Citizen’s United and the End of Gridlock

Countering those who link the recent IRS scandal to the Citizen’s United ruling (because it allows for donor anonymity), Glenn Hubbard and Tim Kane see the scandal as just another chapter in a 40 year saga of the federal government’s “two-party duopoly.“ 

Imagine if the anonymous authors of the Federalist Papers had been similarly harassed when ratification of the Constitution was being debated.

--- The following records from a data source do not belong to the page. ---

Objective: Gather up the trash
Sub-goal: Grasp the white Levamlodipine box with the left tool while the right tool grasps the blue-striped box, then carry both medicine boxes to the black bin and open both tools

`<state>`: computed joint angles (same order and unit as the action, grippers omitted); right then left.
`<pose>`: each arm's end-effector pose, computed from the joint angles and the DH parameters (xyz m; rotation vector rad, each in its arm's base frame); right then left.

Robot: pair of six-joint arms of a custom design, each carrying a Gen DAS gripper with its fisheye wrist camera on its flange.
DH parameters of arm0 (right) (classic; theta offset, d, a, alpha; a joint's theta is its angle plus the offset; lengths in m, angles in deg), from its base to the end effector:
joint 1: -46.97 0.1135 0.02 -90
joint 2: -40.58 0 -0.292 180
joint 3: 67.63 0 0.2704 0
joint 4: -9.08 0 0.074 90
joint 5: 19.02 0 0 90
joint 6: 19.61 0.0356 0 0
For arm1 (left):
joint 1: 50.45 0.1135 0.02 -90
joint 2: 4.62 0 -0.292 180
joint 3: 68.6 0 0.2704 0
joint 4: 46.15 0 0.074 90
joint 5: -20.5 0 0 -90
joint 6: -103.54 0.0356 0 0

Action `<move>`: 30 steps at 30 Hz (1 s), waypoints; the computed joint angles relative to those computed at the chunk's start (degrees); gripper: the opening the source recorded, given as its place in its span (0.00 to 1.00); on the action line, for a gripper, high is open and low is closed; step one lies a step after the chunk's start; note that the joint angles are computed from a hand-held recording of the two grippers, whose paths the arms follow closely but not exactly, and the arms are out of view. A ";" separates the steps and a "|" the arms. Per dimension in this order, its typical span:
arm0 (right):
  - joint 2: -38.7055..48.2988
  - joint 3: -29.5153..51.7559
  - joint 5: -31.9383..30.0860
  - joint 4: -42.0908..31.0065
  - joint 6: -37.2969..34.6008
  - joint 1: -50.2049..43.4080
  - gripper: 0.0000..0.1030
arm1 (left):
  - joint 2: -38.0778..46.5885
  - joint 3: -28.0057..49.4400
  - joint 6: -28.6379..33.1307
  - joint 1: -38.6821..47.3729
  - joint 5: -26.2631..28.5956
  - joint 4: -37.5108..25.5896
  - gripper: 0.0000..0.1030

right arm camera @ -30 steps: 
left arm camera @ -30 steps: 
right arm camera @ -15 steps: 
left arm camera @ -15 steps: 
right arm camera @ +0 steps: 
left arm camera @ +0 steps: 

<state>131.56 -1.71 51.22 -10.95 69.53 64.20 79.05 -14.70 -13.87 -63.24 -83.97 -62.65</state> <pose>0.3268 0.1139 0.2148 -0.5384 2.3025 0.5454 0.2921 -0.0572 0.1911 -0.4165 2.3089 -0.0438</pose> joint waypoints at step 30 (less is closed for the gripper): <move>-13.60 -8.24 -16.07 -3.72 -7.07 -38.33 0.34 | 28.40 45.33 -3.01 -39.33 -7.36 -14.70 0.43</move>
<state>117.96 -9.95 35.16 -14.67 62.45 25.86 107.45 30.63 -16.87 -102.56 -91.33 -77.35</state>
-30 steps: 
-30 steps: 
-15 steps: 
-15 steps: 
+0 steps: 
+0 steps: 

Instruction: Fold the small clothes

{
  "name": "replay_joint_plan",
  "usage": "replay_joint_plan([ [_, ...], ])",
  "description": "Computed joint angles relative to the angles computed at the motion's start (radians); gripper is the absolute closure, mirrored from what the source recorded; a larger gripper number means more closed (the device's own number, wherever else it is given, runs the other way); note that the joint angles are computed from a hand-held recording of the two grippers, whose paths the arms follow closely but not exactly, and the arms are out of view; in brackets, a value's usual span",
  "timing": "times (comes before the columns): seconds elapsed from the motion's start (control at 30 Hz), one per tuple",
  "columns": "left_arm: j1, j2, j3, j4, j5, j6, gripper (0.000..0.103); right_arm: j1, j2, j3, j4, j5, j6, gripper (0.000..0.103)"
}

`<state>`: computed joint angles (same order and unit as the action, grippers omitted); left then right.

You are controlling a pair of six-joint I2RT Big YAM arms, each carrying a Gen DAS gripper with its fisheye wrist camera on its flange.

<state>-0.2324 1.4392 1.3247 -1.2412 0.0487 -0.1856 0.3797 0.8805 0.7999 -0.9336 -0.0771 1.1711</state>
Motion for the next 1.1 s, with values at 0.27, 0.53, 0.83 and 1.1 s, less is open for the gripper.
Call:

One might question whether Publius be strained in the analogy. Be that as it may, Hubbard & Kane believe that ending this duopoly will end partisan gridlock.  And in fact the Citizen’s United Case offers the key to releasing the lock o' the grid: 

The public sector, like the private sector, needs entrepreneurs to challenge incumbent monopolists and thereby advance innovation…The Citizens United decision ended the duopoly control of campaign money by allowing new groups to make unlimited independent expenditures, a restoration of 1st Amendment rights.

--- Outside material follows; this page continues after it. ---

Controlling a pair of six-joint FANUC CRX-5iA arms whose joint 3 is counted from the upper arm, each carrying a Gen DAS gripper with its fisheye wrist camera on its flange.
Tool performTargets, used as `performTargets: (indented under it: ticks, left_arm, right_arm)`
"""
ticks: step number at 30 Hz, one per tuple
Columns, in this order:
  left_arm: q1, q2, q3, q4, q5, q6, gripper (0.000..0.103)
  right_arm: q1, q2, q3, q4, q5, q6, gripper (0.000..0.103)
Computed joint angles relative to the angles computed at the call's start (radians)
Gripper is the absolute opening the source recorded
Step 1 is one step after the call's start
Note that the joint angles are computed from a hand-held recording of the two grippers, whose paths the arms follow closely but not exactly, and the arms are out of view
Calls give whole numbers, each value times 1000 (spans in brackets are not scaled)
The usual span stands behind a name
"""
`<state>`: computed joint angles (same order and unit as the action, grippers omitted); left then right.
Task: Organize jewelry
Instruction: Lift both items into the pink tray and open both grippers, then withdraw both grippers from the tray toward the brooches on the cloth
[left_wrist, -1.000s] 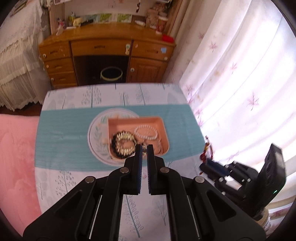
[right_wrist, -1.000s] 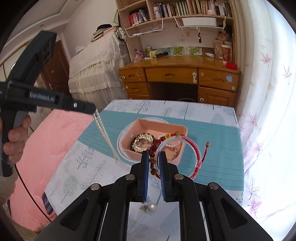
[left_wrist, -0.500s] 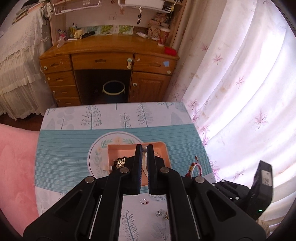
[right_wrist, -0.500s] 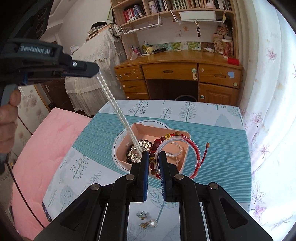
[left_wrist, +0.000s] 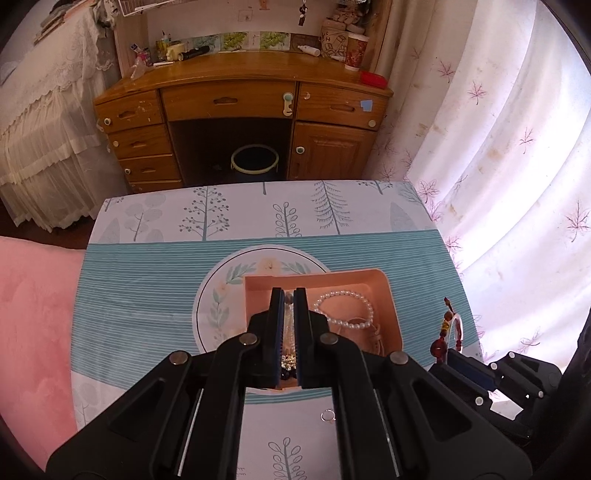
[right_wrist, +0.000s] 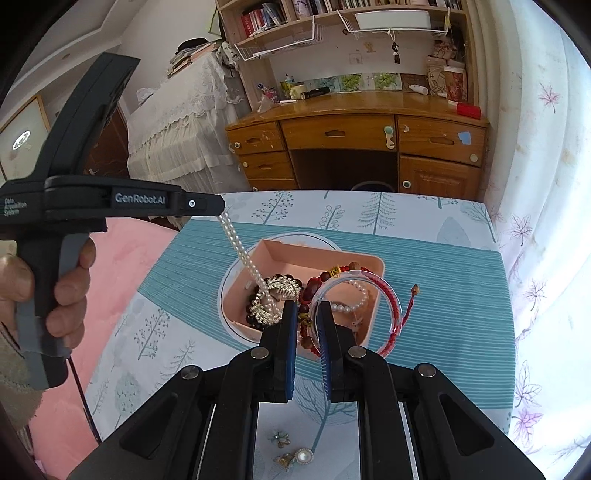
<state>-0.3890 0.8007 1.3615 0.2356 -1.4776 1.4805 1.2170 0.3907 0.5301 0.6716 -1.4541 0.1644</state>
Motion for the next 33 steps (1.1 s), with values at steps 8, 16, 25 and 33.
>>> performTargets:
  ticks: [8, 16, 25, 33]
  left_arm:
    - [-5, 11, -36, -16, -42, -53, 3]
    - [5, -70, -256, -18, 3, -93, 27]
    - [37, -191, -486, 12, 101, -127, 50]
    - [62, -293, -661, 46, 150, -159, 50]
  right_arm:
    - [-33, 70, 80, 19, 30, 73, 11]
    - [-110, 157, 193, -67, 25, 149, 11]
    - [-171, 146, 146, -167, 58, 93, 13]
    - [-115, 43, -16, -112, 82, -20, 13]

Of course some will say that if key this be these sums that will come amount to picking the gridlock.

The authors summarize:

Those who think the lesson here is that America needs more campaign finance reform should check their history. When the National Committee for Impeachment was punished for running an anti-Nixon newspaper ad in 1972, monopoly politics won. For the next four decades, politics became increasingly partisan and polarized…Reducing political polarization is essential for a way forward on the policy gridlock that hampers economic growth. Harassment of political entrepreneurs discourages progress as much as it abuses power and trust. A free people should never require a government license for free speech.